Some of them parts are great like "The strangest dude I ever knew..." "When ya all alone and
lonely..." "Hey Lou Reed, you'll never be a human bein'..." and then at the end when he says
"Sorry it took awhile." Haha.
The piano is great on this, especially when he starts poundin' the keys.
Some great background vocals on this thing too.
Guess it's one of my favorite Lou Reed songs.

Here's the part of the recording process I was thinkin' of:
"Live: Take No Prisoners was recorded during the series of albums where Reed employed the use of a
binaural recording setup, using a dummy head with microphones in each ear."
 

born to mourn and yawn

Well-Known Member
I have been listening to the A-Side of Lou Reed's "Sally Can't Dance" lately and also thoroughly.
t1.jpg


This is a 1974 UK stereo copy on the RCA Victor label. Not in best shape, the sound is pretty muffled, but actually, I find this quite conducive to my mind at the moment. Highly enjoyable A-side consisting of four songs.

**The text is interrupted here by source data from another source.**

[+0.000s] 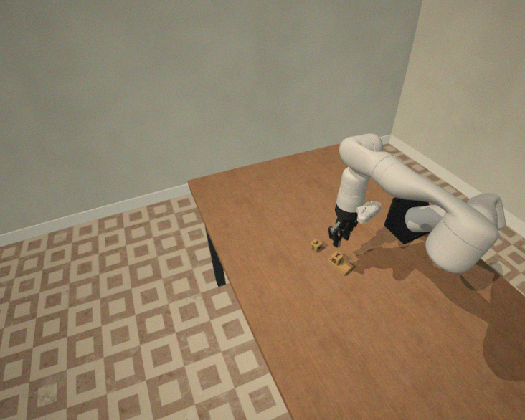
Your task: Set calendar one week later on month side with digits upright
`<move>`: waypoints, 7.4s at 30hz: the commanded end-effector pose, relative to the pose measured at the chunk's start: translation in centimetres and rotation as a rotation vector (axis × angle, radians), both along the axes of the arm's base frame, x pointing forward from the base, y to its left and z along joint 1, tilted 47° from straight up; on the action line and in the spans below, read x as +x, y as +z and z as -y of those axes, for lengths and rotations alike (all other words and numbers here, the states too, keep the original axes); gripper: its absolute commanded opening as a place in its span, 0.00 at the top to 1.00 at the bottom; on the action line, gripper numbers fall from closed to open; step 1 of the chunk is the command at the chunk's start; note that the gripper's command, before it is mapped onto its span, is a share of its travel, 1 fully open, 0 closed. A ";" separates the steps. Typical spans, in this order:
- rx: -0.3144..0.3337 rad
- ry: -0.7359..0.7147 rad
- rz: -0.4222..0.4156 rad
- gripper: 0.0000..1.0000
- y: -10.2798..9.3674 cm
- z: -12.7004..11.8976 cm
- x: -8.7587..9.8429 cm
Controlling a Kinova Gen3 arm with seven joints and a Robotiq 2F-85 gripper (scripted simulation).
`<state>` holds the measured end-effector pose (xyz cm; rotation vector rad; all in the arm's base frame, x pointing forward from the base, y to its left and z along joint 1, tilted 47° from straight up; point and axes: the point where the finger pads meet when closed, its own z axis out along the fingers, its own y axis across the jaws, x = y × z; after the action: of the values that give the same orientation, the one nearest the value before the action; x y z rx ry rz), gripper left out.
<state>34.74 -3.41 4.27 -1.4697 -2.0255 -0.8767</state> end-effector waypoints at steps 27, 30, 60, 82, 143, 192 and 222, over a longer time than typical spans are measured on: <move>-0.001 -0.001 0.001 0.54 -0.8 -0.9 0.0; -0.001 -0.001 0.001 0.54 -1.1 -1.2 0.0; -0.001 -0.001 0.001 0.54 -3.3 -3.6 0.1; -0.001 -0.001 0.001 0.54 -3.5 -3.8 0.1; -0.001 -0.001 0.001 0.54 -5.4 -5.9 0.0; -0.001 -0.001 0.001 0.74 -5.4 -5.9 0.0; -0.001 -0.001 0.001 0.74 -1.2 -1.3 0.1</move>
<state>34.09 -0.67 1.97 -1.4561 -2.0127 -0.8558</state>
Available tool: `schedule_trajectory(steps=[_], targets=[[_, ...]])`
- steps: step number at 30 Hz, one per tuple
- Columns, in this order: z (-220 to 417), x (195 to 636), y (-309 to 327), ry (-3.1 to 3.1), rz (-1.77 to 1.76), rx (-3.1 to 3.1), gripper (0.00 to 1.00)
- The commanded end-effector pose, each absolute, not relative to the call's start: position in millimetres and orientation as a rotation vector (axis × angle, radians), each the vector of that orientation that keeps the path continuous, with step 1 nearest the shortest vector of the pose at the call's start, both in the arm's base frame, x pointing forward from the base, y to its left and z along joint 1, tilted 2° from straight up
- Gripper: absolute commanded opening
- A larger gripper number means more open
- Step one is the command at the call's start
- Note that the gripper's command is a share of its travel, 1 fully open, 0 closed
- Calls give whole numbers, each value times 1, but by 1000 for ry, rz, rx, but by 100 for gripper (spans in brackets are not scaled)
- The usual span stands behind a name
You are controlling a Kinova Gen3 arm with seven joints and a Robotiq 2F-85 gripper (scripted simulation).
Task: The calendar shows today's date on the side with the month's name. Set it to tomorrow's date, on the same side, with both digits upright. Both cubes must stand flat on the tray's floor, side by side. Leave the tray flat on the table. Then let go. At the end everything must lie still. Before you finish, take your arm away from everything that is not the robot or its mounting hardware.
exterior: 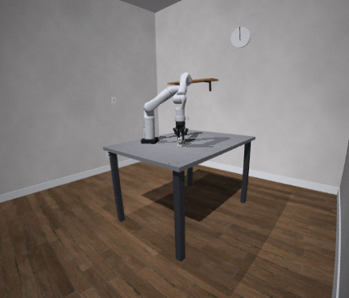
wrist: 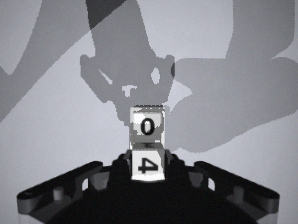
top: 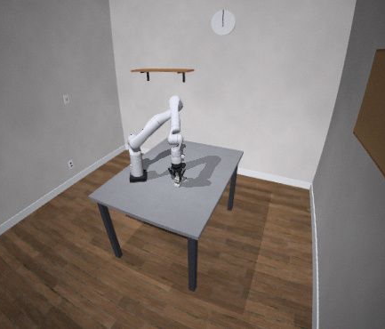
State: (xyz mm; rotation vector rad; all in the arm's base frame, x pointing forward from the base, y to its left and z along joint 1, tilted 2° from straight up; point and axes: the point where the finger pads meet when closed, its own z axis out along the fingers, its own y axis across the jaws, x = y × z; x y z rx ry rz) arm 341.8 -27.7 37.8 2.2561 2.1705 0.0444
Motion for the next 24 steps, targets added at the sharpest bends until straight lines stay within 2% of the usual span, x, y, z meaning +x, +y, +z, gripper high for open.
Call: schedule_trajectory(steps=[1, 24], targets=[[36, 341, -29, 2168, 40, 2259, 28], [21, 341, -29, 2168, 40, 2259, 28]])
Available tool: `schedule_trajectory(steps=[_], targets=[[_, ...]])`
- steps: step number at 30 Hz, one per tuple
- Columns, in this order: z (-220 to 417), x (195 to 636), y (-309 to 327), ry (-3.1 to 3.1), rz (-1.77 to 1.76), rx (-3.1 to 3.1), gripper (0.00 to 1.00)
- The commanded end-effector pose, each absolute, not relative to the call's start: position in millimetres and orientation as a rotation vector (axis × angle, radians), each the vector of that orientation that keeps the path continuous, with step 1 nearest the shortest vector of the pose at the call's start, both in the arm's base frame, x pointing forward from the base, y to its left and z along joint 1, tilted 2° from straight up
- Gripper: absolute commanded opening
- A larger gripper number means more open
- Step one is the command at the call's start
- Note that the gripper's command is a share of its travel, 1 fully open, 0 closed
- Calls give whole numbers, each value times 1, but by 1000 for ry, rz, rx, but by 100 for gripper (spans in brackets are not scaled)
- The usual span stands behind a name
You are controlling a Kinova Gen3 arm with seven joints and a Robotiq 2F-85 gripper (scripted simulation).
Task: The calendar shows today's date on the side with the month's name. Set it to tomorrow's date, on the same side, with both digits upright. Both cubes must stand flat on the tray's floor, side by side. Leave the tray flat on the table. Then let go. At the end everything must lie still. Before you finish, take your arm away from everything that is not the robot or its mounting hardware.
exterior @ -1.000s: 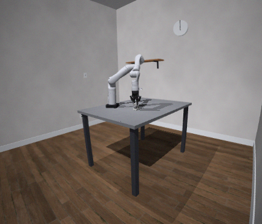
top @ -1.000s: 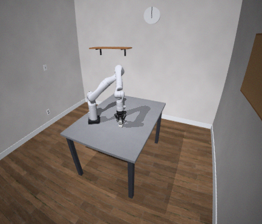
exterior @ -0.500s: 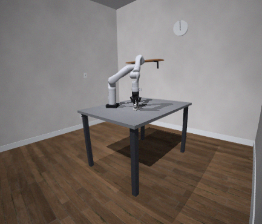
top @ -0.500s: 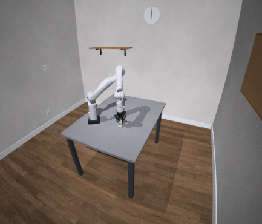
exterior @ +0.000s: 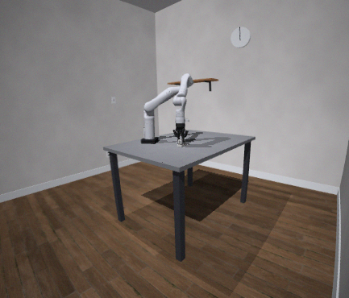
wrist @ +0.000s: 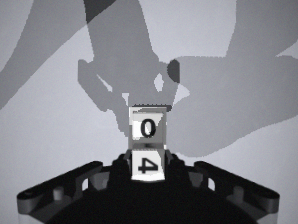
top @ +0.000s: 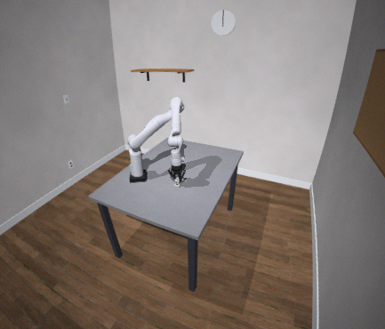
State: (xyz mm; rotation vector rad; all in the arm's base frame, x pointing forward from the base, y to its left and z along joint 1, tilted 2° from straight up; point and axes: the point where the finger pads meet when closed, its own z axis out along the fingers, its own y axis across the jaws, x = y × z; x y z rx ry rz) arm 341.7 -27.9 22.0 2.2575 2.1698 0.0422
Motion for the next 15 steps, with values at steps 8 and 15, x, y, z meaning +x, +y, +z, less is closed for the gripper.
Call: schedule_trajectory(steps=[8, 15], targets=[[20, 341, -29, 2168, 40, 2259, 28], [20, 341, -29, 2168, 40, 2259, 28]])
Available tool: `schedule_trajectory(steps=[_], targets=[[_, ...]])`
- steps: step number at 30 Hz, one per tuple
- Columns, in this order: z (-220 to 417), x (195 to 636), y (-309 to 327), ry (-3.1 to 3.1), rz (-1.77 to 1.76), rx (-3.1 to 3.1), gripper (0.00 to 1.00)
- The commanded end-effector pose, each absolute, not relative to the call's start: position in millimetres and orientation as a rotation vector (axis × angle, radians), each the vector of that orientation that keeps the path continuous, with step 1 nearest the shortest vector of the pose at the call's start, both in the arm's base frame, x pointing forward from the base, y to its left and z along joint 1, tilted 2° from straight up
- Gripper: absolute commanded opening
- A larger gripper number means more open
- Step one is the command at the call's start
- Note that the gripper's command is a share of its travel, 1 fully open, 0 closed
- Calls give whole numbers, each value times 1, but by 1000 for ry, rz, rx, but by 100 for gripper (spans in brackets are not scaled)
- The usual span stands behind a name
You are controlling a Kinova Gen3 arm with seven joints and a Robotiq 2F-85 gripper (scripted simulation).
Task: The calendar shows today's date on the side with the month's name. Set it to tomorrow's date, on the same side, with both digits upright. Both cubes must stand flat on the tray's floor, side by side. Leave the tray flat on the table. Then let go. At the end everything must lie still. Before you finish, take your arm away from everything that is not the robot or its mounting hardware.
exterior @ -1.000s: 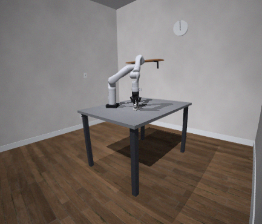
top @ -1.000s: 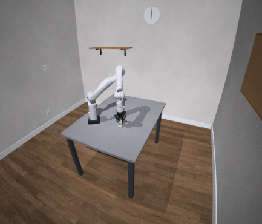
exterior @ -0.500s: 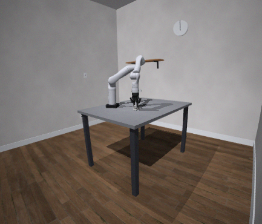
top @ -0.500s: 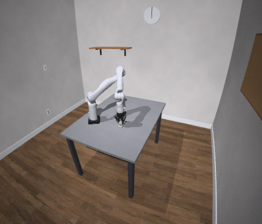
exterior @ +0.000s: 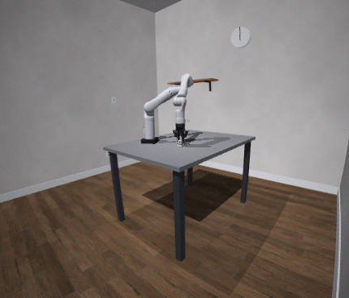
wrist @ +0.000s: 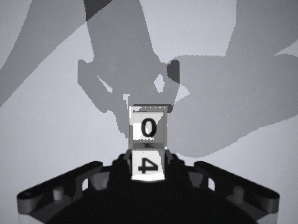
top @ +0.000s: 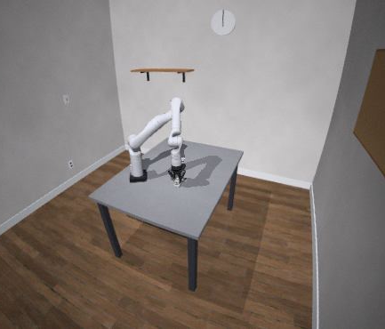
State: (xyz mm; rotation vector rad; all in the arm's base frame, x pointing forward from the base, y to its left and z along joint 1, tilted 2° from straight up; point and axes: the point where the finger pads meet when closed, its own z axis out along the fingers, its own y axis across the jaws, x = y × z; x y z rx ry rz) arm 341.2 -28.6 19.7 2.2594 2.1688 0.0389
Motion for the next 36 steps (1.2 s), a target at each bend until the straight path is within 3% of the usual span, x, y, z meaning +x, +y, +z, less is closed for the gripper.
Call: schedule_trajectory(steps=[1, 36], targets=[[20, 341, -29, 2168, 40, 2259, 28], [15, 342, -29, 2168, 40, 2259, 28]])
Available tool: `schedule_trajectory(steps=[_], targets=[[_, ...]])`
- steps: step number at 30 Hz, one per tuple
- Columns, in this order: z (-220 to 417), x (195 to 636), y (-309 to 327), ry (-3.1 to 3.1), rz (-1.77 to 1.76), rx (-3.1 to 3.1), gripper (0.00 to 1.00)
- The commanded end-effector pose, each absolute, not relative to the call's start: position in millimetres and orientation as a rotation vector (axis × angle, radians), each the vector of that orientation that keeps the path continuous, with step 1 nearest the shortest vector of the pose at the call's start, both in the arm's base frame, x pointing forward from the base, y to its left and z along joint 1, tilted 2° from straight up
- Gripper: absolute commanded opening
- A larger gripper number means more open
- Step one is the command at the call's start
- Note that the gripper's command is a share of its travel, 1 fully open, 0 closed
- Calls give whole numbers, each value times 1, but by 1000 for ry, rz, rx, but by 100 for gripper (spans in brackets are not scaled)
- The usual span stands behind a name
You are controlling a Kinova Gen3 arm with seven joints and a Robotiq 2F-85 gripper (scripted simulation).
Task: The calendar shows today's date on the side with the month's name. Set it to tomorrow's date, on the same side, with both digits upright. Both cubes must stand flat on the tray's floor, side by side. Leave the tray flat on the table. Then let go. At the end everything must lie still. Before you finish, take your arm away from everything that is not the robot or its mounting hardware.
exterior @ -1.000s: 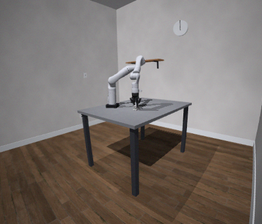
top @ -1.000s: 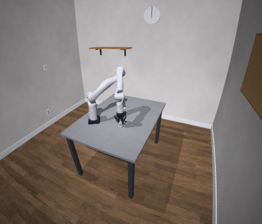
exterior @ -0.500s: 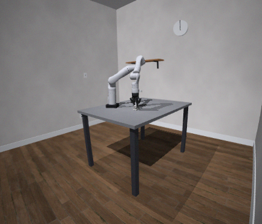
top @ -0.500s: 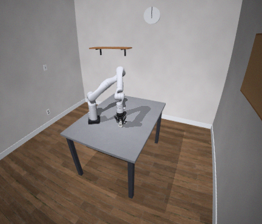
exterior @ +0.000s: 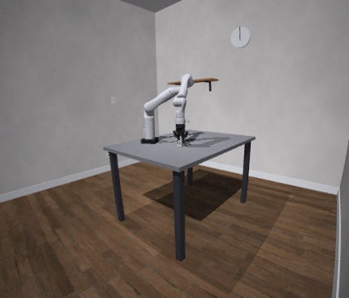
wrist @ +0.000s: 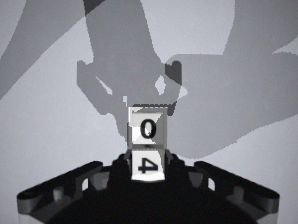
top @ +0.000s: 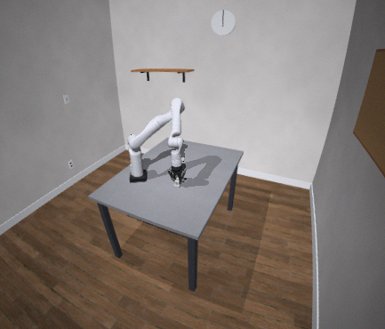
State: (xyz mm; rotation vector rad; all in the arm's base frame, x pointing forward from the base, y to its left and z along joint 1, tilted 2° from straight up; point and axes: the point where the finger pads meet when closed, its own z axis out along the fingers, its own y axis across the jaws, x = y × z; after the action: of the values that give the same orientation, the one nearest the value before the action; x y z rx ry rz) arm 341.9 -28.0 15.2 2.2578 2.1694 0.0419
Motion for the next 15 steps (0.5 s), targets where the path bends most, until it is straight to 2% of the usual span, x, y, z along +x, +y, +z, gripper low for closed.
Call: schedule_trajectory(steps=[1, 15], targets=[[14, 342, -29, 2168, 40, 2259, 28], [10, 342, -29, 2168, 40, 2259, 28]])
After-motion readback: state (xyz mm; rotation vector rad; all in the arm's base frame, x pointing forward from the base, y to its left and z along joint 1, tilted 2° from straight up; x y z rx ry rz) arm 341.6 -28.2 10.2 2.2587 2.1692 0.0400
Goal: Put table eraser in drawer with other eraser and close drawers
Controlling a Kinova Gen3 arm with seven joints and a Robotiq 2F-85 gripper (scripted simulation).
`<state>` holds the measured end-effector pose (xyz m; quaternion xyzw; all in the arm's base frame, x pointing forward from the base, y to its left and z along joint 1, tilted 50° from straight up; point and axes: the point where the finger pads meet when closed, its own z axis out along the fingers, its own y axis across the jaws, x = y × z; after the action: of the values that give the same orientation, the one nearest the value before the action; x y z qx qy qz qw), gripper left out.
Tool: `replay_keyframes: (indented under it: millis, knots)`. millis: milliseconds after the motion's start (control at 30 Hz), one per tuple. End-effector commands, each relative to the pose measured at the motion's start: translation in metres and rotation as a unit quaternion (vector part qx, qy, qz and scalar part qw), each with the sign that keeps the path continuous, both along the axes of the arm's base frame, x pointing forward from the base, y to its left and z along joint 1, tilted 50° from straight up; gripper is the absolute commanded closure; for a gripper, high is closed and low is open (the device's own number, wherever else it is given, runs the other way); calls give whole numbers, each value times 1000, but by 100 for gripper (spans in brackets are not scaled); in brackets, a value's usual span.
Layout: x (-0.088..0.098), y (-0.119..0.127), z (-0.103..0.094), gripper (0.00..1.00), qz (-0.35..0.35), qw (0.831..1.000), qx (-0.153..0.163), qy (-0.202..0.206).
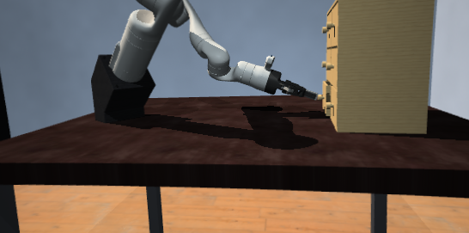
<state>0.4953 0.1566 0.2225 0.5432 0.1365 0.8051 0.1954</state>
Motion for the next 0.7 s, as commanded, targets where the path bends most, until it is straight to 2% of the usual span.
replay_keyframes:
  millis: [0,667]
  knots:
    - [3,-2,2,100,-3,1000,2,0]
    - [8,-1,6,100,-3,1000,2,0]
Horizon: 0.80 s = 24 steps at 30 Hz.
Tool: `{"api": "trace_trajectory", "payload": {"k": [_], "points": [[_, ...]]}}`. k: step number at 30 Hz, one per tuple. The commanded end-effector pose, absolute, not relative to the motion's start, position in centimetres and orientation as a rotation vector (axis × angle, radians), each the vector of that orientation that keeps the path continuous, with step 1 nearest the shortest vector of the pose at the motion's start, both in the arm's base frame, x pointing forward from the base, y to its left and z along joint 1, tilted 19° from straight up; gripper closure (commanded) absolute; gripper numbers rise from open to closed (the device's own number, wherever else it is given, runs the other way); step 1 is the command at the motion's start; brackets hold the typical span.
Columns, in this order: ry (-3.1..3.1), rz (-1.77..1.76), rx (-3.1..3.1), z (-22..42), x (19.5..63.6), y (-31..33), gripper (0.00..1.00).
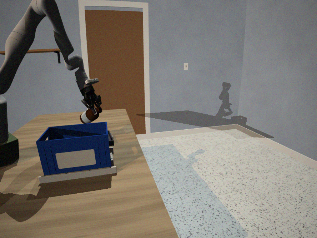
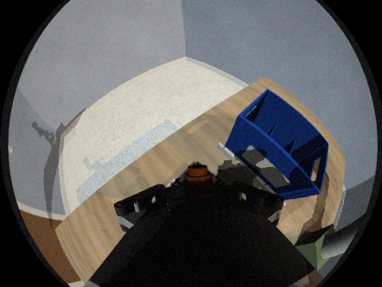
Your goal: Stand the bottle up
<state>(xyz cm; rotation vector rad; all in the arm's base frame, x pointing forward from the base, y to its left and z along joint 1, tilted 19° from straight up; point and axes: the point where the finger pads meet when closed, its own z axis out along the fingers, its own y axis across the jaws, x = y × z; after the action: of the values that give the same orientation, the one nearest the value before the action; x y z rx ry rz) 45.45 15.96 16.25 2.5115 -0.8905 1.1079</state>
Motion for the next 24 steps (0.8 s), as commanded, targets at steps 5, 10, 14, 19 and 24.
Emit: {"api": "trace_trajectory", "payload": {"k": [5, 10, 14, 19, 24], "points": [[-0.876, 1.139, 2.491, 16.39, 45.34, 15.93, 1.00], [-0.877, 1.141, 2.491, 16.46, 45.36, 15.97, 1.00], [-0.877, 1.141, 2.491, 16.46, 45.36, 15.97, 1.00], [-0.877, 1.141, 2.491, 16.46, 45.37, 15.98, 1.00], [-0.877, 1.141, 2.491, 16.47, 45.37, 15.98, 1.00]]}}
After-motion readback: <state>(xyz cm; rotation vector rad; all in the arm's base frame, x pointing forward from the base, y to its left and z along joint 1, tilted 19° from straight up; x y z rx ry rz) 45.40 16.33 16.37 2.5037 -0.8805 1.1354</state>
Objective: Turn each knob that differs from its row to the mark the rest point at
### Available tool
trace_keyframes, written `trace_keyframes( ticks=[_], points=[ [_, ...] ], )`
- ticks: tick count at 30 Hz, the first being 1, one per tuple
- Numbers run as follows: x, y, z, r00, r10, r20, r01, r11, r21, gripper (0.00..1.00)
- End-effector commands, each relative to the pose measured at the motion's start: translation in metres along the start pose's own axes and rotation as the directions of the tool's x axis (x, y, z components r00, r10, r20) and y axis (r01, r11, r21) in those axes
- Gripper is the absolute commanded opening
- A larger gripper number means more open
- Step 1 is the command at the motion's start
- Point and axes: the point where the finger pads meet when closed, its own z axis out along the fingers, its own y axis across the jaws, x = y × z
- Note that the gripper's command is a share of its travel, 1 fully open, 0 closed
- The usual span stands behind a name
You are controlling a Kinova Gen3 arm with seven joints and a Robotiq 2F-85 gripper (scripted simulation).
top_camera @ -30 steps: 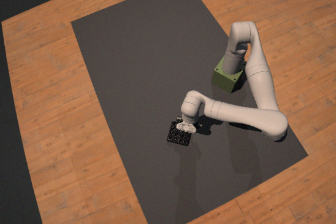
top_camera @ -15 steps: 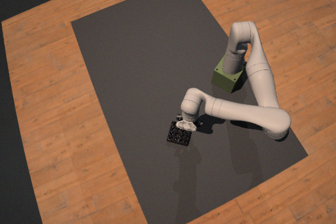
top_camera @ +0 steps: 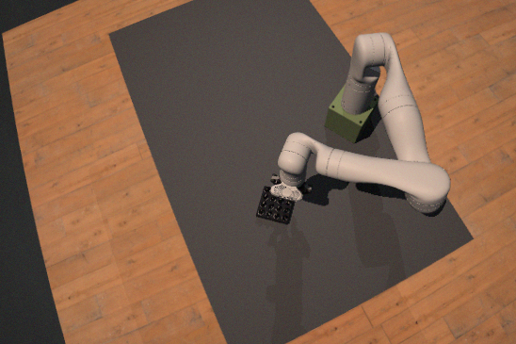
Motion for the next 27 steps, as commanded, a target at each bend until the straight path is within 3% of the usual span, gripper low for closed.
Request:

Ride Sally Ride is a nice opener, bugle-intro and all, with poor Sally being gang-raped? The second song is Animal Language, my favorite on this side, as my cats and I can sing along in unison to this one. The third song, Baby Face, I find a bit boring musically. Too bluesy for my taste. New York Stars, number four, is a great song, and it kinda sounds different to the other three, clearer and more spacious. Not sure if this is material related or if they were experiencing with binaural sounds again.

t2.jpg


Here it is, all brushed and scrubbed. Will defo listen to it more often.